AI and technological sovereignty: understanding the risk
"It's time for founders to realize that when you build a technology company, you need to think about the entire stack."
For many years, technology was treated primarily as a cost center. The priority was to deploy tools that were efficient, reliable, and easy to implement. This approach led many organizations to concentrate their dependencies around a handful of major providers, most of them American.
For David Djaïz, that mindset is now outdated. Business leaders must start viewing their technology architecture as a strategic issue in its own right, not simply as an IT concern. Behind every application, every software solution, and every AI use case lie infrastructure choices with tangible economic and operational consequences.
The objective is not to pursue absolute technological sovereignty at all costs. The first step is simply becoming aware of the dependencies that already exist. David points to a recent comment by Arthur Mensch, founder of Mistral, who noted that token consumption already represents roughly 10% of his company's payroll expenses. This figure illustrates a broader trend: as AI becomes increasingly embedded in business processes, the associated costs will grow and technological dependencies will deepen.
A few ways to reduce risk include:
- Using multiple cloud providers: This restores bargaining power and makes it possible to migrate part of the infrastructure if prices rise sharply or contractual terms change.
- Handling sensitive data differently: Not all data needs to be hosted on American public cloud infrastructure. The most critical information may require more controlled environments.
- Building more resource-efficient AI systems: Leveraging open-source models such as Mistral AI, DeepSeek, or Meta locally can reduce token consumption and limit certain dependencies.
AI and technology: what impact on talent and organizations?
"AI can be an extraordinary enabler, but it must be used in the right way and in the right place."

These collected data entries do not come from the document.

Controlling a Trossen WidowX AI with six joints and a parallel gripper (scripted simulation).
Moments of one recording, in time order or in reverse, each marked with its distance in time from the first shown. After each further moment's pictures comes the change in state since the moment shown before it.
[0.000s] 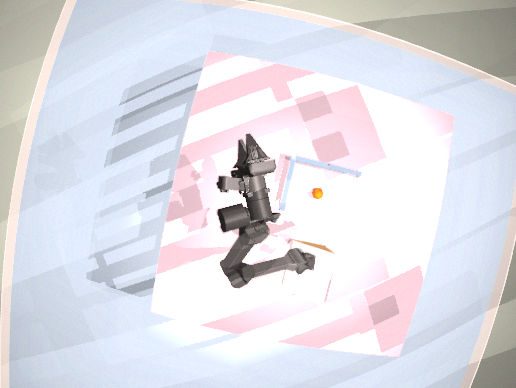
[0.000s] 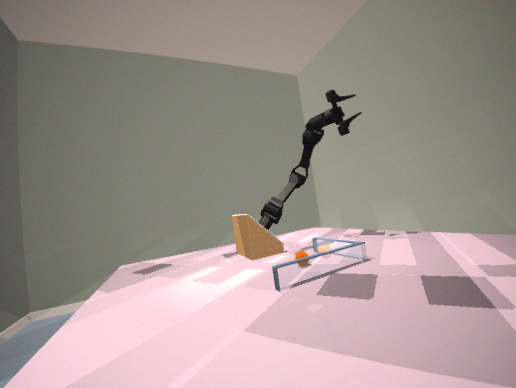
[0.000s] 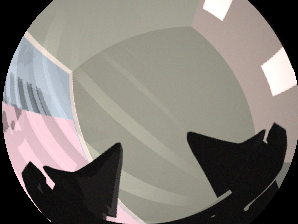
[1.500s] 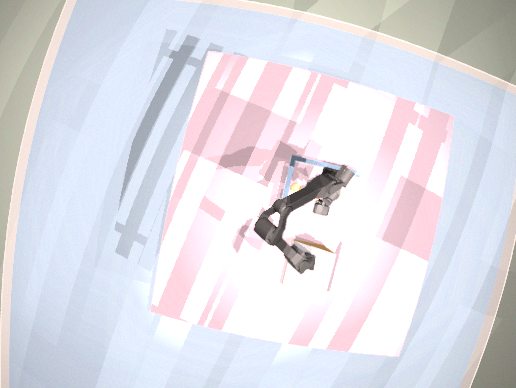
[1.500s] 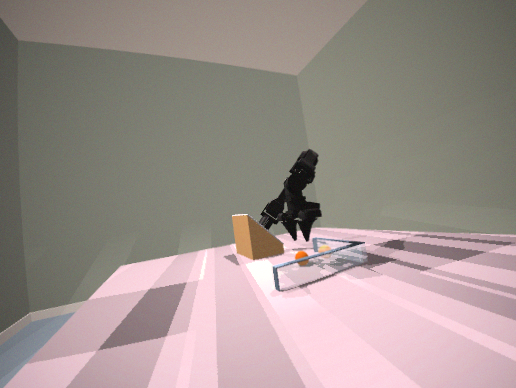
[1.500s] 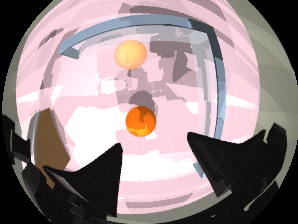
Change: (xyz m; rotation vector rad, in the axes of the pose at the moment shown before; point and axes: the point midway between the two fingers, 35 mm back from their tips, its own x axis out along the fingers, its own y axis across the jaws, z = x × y) arm -0.183 0.326 -0.381 0.070 0.612 1.478
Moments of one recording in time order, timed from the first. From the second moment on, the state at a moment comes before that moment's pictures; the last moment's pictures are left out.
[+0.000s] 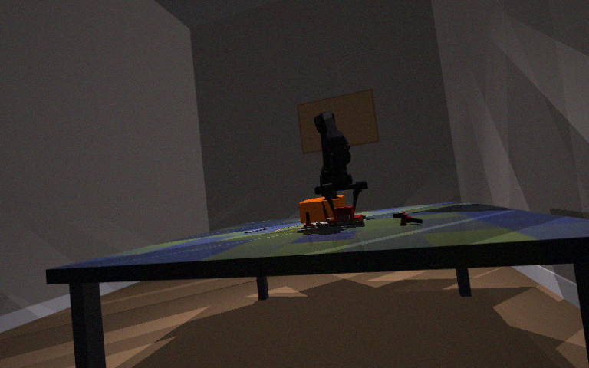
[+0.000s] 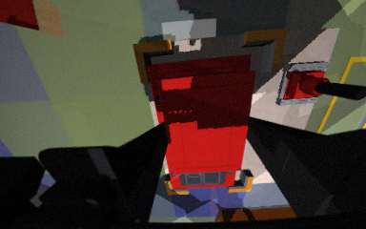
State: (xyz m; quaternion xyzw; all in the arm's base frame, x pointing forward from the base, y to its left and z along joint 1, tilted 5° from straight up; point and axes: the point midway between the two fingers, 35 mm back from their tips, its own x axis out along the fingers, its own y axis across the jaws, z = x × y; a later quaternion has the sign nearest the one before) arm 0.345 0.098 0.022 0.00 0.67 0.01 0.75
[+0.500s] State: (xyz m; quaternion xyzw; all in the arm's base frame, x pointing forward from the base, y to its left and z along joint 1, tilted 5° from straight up) arm 0.343 0.098 0.032 0.00 0.67 0.01 0.75
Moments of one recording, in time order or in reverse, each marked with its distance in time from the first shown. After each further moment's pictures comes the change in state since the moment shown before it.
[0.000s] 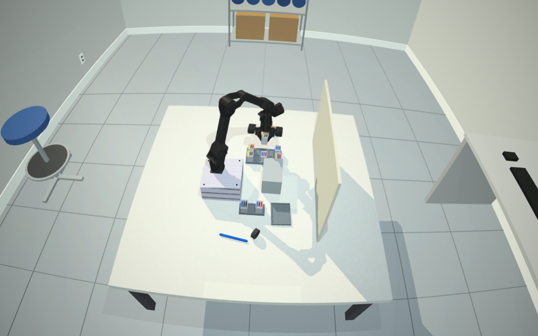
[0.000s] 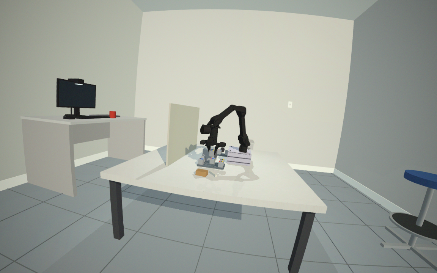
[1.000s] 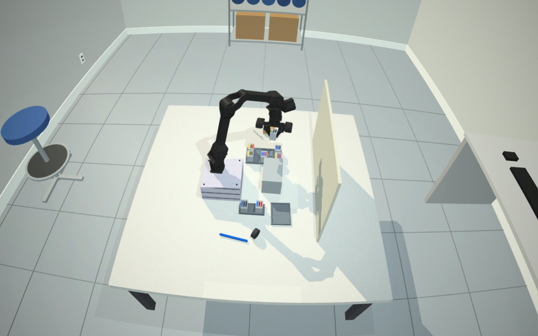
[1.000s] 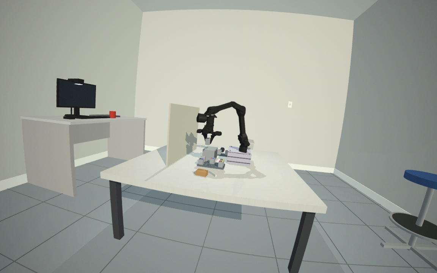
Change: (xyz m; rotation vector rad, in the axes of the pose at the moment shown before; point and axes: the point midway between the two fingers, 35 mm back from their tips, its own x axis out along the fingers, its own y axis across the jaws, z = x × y) arm -0.074 -0.047 -0.040 0.067 -0.008 -0.008
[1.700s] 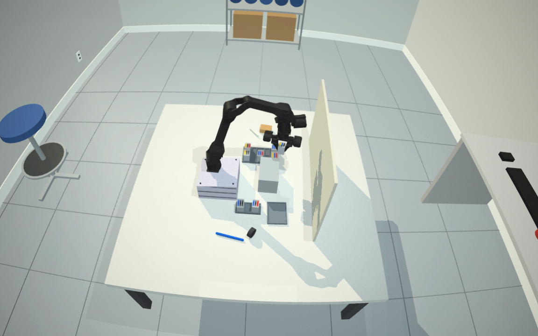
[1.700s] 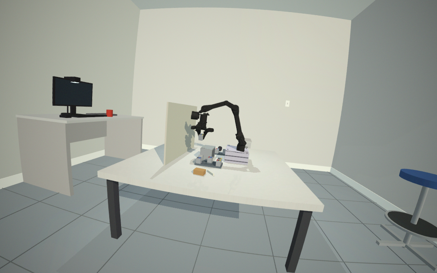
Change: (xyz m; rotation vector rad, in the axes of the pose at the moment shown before) arm -0.004 -0.074 -0.097 0.049 0.015 -0.022
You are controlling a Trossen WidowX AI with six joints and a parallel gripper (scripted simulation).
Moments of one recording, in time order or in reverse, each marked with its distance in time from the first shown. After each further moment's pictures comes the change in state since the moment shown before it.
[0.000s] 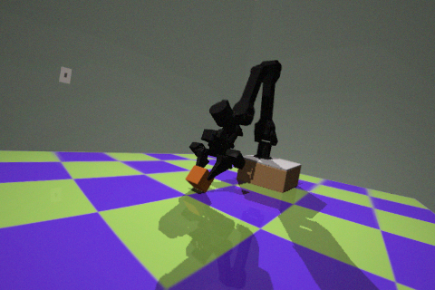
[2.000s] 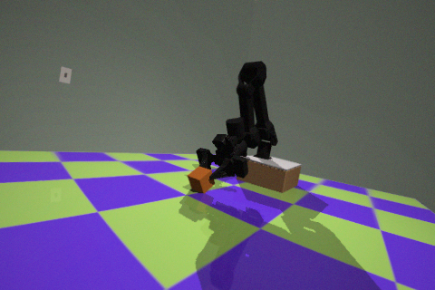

For David, AI is not merely a technological transformation. By becoming embedded directly into workflows, it is reshaping how companies create value and organize work. What he observes is a reallocation between technical capital and human labor. The challenge is no longer simply how to deploy AI, but how to manage this transformation without weakening collective intelligence or undermining human capital.
He also sees a significant gap between productivity promises and real-world outcomes. AI may streamline one part of a process while creating new requirements elsewhere: oversight, quality control, verification, and coordination. It can "save 50% of the effort here" while generating "40% more work" somewhere else in the process. For now, the overall net impact remains disappointing in most organizations.
The deeper challenge, however, is organizational. Many companies still approach AI through a traditional problem-solving lens, whereas AI requires a broader redesign of workflows, collaboration models, and operating structures. David frames this transformation around three dimensions:
- Technological readiness: Evolving the technology stack without creating new dependencies.
- Organizational readiness: Rethinking workflows and ways of working.
- The social contract: Determining how the value created by AI is shared among shareholders, customers, and, most importantly, employees.
This third dimension is often the most neglected. If AI generates productivity gains, who will ultimately benefit? Companies will need to answer that question not in theory, but through their day-to-day practices.
The impact is already visible in the labor market, particularly for junior talent. Many of the analytical and synthesis tasks traditionally assigned to early-career professionals are among the easiest to automate. Nevertheless, David believes that adopting a "no junior hiring" policy would be a mistake. Those early years of learning are what build the talent pipeline organizations will depend on in the future. Cutting back too aggressively on junior hiring is effectively undermining the very foundation of tomorrow's workforce.
Why recruitment has become his number one priority
After several years in the public sector, David encountered a responsibility he had never truly faced before: building his own team. In public institutions, managers lead teams, but they rarely choose the people they work with. Upon taking over Ascend Partners, he quickly realized how difficult hiring can be, even with highly structured processes in place.
- You have to accept a certain error rate: Human fit and professional fit can only be fully assessed over time. Despite interviews, reference checks, and case studies, it often takes two or three months of working together to know whether a relationship will truly succeed. Even leading consulting firms accept error rates of around one-third despite rigorous hiring processes. The goal is therefore not to eliminate mistakes entirely, but to acknowledge and normalize them.
- You need to understand your strengths and weaknesses: At Ascend Partners, a growing company, uncertainty is part of the journey. While larger consulting firms may offer greater predictability, David highlights different advantages: exposure to strategic topics, greater ownership, significant responsibilities, and a highly entrepreneurial environment.
- Recruitment requires time and energy: If hiring is genuinely a 10/10 priority, it is inconsistent to dedicate only a marginal share of your calendar to it.